И вдруг мне написалось:

«Бальная система оценивания кино должна быть уничтожена. Вместо нее должен быть текучий поток взаимосвязанных текстовых впечатлений, близких по своему духу к поэзии хайку… Суть не в какой-то точной передаче однозначного смысла (что символически возведено в абсолют при бальной оценке), а в репрезентации легкого впечатления, еле уловимого шлейфа аффектов и случайно возникших смыслов, тянущегося за чередой многих фильмов и посторонних им событий. Нужно разрушить привычку мысли, что каждый новый фильм оценивается «отдельно», но в координатах какого-то абстрактного метаязыка, описывающего кино как таковое. Кино-опыт не может существовать отдельно от всего остального сенсорного и интеллектуального опыта, от ранее просмотренного фильма, от имен в титрах, от жизненных неурядиц, от повседневной рутины и множества социальных практик, даже от завтрака этим утром и шума в кинотеатре. Возможность воссоздать субъективные впечатления, не поглощенные псевдо-нормативным суждениями. Внимание к мелочам, которые, может быть, и не имеют прямого отношения к фильму, но являются решающими в его восприятии…».

Это, конечно же, не призыв к смелой реформе, ведь то, что мне сейчас пришлось в пору, многим покажется настойчиво глупым, но именно внутри такой горячей интенции могут рождаться более холодные размышления о самой природе того или иного феномена культурной и социальной реальности.

Современный публичный дискурс требует объективного и независимого (и поэтому авторитетного) суждения, где субъективное впечатление либо допускается как нонсенс и шалость («ИМХО», «лично мне…»), либо тайно развивается внутри риторики критической речи, в рамках иллюзии мета-описания, что в скором времени начинает диктовать свои условия для следующей оценки. Эхо лабораторных наблюдений, дошедшее до эфемерных течений медиа-сферы и искусства.
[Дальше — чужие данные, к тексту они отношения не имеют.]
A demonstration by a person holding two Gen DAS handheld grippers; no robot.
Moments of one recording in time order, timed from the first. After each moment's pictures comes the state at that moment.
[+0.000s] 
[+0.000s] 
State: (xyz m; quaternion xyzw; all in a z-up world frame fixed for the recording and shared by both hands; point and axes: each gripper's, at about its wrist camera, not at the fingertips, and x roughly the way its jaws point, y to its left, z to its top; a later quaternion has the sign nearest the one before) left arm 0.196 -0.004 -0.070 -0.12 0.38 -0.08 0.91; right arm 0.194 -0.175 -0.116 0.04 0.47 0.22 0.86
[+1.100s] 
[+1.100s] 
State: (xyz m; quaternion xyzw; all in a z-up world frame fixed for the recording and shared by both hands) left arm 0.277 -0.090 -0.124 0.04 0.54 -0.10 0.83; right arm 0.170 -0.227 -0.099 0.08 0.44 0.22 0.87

Собственно, под личиной какой-либо выверенной системы оценивания всегда кроется постоянный процесс самоинтерпретации, где каждая новая оценка оседает в памяти человека символическим артефактом, чтобы в будущем быть заново интерпретированной, но уже в ином многообразии условий, хоть и эти условия опять тонут в той же «объективной», редуцирующей риторике, иногда доходящей до математических расчетов «средней температуры по больнице».
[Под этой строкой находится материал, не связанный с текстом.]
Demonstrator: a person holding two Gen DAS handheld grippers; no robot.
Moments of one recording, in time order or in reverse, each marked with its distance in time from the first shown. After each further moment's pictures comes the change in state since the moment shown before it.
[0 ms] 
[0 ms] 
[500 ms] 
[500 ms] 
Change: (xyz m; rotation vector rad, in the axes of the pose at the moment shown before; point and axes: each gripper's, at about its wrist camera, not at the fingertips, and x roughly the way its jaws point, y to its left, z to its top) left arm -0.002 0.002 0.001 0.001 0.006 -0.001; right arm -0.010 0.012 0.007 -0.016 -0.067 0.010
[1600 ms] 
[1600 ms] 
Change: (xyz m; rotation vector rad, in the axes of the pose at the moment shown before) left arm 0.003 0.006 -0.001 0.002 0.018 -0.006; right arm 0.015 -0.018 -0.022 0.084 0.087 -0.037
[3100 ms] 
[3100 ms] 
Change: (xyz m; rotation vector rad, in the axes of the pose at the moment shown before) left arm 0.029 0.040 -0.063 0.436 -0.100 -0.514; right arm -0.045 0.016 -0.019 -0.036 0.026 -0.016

Игнорировать всю гамму индивидуального опыта, уникальный процесс запечатления кино здесь и сейчас, в этом времени и в этой жизни, изгоняя все это в подвал «критической» мысли, окружая себя дисциплиной литературных дискурсов того, как следует рассказывать о кино и нацелившись на публичное одобрение своего острого, универсального ума или некого «вкуса» — что ж, все это, хоть и менее откровенно, но тоже группа симптомов.